§ THE PROBLEM:
Please copy out the listing below in full and exactly.

╭─ INFORMATION SHOWN

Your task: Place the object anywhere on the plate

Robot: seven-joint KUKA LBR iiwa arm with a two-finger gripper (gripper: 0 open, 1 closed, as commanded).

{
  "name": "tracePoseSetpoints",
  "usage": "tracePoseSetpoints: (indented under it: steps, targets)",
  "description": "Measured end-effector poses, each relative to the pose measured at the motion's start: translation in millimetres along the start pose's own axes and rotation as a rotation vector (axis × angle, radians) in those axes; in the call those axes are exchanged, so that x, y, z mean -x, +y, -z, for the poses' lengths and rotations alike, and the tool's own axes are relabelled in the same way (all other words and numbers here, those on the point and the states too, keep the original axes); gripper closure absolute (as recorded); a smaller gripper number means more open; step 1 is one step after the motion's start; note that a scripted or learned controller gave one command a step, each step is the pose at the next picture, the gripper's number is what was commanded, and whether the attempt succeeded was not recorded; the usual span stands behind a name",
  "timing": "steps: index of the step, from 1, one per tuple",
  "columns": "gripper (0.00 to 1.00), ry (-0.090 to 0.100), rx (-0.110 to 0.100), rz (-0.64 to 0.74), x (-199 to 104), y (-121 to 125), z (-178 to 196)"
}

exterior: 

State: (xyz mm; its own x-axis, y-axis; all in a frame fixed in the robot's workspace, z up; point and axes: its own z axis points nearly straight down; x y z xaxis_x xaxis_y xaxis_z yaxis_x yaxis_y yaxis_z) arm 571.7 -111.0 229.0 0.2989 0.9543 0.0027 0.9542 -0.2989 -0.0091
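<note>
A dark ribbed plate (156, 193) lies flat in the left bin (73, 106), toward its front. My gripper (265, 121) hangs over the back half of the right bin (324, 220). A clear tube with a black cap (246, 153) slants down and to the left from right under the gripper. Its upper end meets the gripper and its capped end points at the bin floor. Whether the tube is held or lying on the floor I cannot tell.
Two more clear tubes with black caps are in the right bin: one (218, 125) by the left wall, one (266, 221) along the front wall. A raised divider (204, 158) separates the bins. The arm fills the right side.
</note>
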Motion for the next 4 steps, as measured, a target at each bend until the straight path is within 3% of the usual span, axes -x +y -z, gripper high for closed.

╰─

§ WORKED SOLUTION:
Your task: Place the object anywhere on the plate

Robot: seven-joint KUKA LBR iiwa arm with a two-finger gripper (gripper: 0 open, 1 closed, as commanded).

{
  "name": "tracePoseSetpoints",
  "usage": "tracePoseSetpoints: (indented under it: steps, targets)",
  "description": "Measured end-effector poses, each relative to the pose measured at the motion's start: translation in millimetres along the start pose's own axes and rotation as a rotation vector (axis × angle, radians) in those axes; in the call those axes are exchanged, so that x, y, z mean -x, +y, -z, for the poses' lengths and rotations alike, and the tool's own axes are relabelled in the same way (all other words and numbers here, those on the point and the states too, keep the original axes); gripper closure absolute (as recorded); a smaller gripper number means more open; step 1 is one step after the motion's start; note that a scripted or learned controller gave one command a step, each step is the pose at the next picture, the gripper's number is what was commanded, and whether the attempt succeeded was not recorded; the usual span stands behind a name",
  "timing": "steps: index of the step, from 1, one per tuple",
  "columns": "gripper (0.00 to 1.00), ry (-0.090 to 0.100), rx (-0.110 to 0.100), rz (-0.64 to 0.74), x (-199 to 104), y (-121 to 125), z (-178 to 196)"
}

exterior: 

State: (xyz mm; its own x-axis, y-axis; all in a frame fixed in the robot's workspace, z up; point and axes: its own z axis points nearly straight down; x y z xaxis_x xaxis_y xaxis_z yaxis_x yaxis_y yaxis_z) arm 571.7 -111.0 229.0 0.2989 0.9543 0.0027 0.9542 -0.2989 -0.0091
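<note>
A dark ribbed plate (156, 193) lies flat in the left bin (73, 106), toward its front. My gripper (265, 121) hangs over the back half of the right bin (324, 220). A clear tube with a black cap (246, 153) slants down and to the left from right under the gripper. Its upper end meets the gripper and its capped end points at the bin floor. Whether the tube is held or lying on the floor I cannot tell.
Two more clear tubes with black caps are in the right bin: one (218, 125) by the left wall, one (266, 221) along the front wall. A raised divider (204, 158) separates the bins. The arm fills the right side.
</note>
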Motion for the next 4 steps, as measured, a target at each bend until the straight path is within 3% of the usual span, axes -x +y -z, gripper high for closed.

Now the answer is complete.